Input is the matrix A of N by N non-negative integers. 

A distance between two elements Aij and Apq is defined as |i ? p| + |j ? q|. 

Your program must replace each zero element in the matrix with the nearest non-zero one.

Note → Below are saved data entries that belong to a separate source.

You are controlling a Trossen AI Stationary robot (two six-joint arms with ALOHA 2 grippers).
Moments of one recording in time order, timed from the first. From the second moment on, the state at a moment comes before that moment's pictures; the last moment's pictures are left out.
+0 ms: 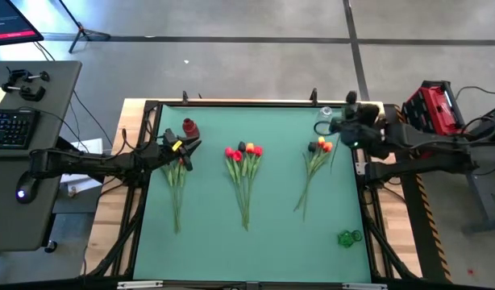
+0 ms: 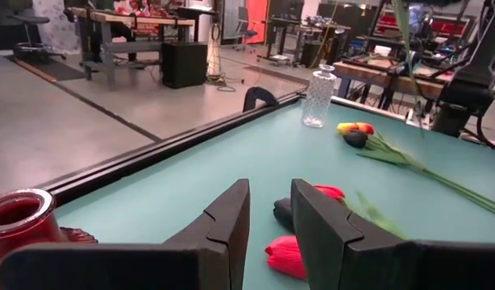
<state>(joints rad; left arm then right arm) 0.19 0.67 0.01 0.55 -0.40 -0.17 -0.11 0.82 0.96 -1.06 1.11 0.98</state>
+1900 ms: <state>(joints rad) 0.19 0.67 0.01 0.58 -0.44 -0.10 -0.64 0.96 0.98 0.03 0.94 0.03</state>
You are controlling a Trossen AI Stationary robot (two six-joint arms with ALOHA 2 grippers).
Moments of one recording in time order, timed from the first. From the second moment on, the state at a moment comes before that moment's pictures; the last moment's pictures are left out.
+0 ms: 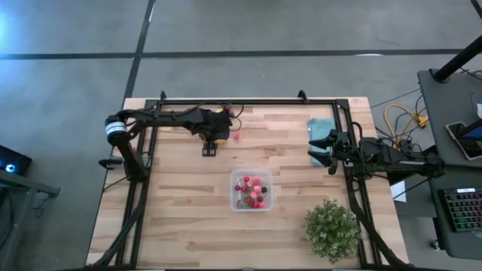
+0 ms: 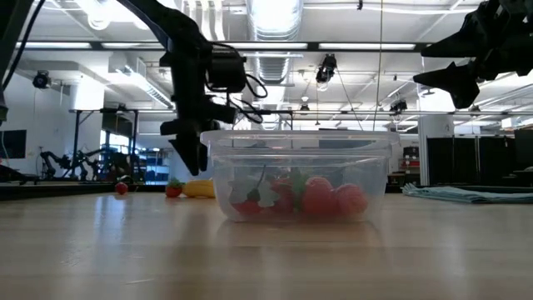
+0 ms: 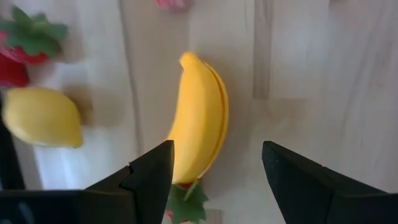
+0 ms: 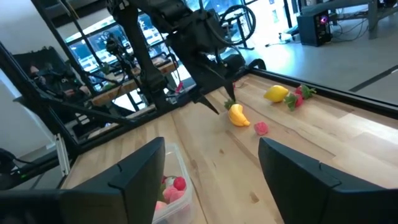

If there are two or more nearest non-zeroes, the zero must be left in place. 
Constraints 
1 ≤ N ≤ 200, 0 ≤ Ai ≤ 1000000

Input

Input contains the number N followed by N2 integers, representing the matrix row-by-row.

Output

Output must contain N2 integers, representing the modified matrix row-by-row.

Sample Input

3
0 0 0
1 0 2
0 3 0

Sample Output

1 0 2
1 0 2
0 3 0



#include<iostream>
#include<cstdio>

using namespace std;

int n;
int matri[210][210];
int dx[]={1,1,-1,-1},cx[]={-1,0,1,0};
int dy[]={-1,1,1,-1},cy[]={0,-1,0,1};

bool in_matrix(int x,int y)
{
    if(x<0||x>=n) return false;
    if(y<0||y>=n) return false;
    return true;
}

int bfs(int x,int y,int k)
{
    if(k>n) return 0;                           //n*n matrix搜索K次,自己可以特值来理解
    if(matri[x][y]||n==1) return matri[x][y];   //数不为0,或只有一个数(即 1*1 矩阵),就输出
    int xx,yy,X,Y;
    int i,j;
    int cnt=0,die=0;
    for(i=0;i<4;i++)           //对于菱形4条边的搜索,这里是以每边K个数字来写。
    {
        xx=x+k*cx[i];
        yy=y+k*cy[i];
        for(j=k;j--;)              //相当于for(j=0;j<k;j++),一边k个数,所以搜索k次
        {
            if(in_matrix(xx,yy)&&matri[xx][yy])
            {
                if(cnt==1)
                {
                    die=1;
                    break;
                }

                X=xx;
                Y=yy;
                cnt++;

            }
            xx+=dx[i];
            yy+=dy[i];
        }
        if(die)
            break;
    }
    if(cnt==0)
        return bfs(x,y,k+1);
    else if(die)
        return 0;
    else
        return matri[X][Y];

}



int main()
{
    scanf("%d",&n);
    for(int i = 0; i < n; ++i)
        for(int j = 0; j < n; ++j)
            scanf("%d",&matri[i][j]);

    for(int i = 0; i < n; ++i,printf("\n"))
        for(int j = 0; j < n; ++j)
            printf("%d ",bfs(i,j,1));

    return 0;
}

(借鉴大大的思路)

值得学习的是,对于矩阵的逆时针菱形搜索,思考了很长时间都没有想清楚。

自己可以试一下顺时针,一样的道理哦。

int dx[]={1,1,-1,-1},cx[]={-1,0,1,0};
int dy[]={-1,1,1,-1},cy[]={0,-1,0,1};

主要是这两对数组,用的很是巧妙!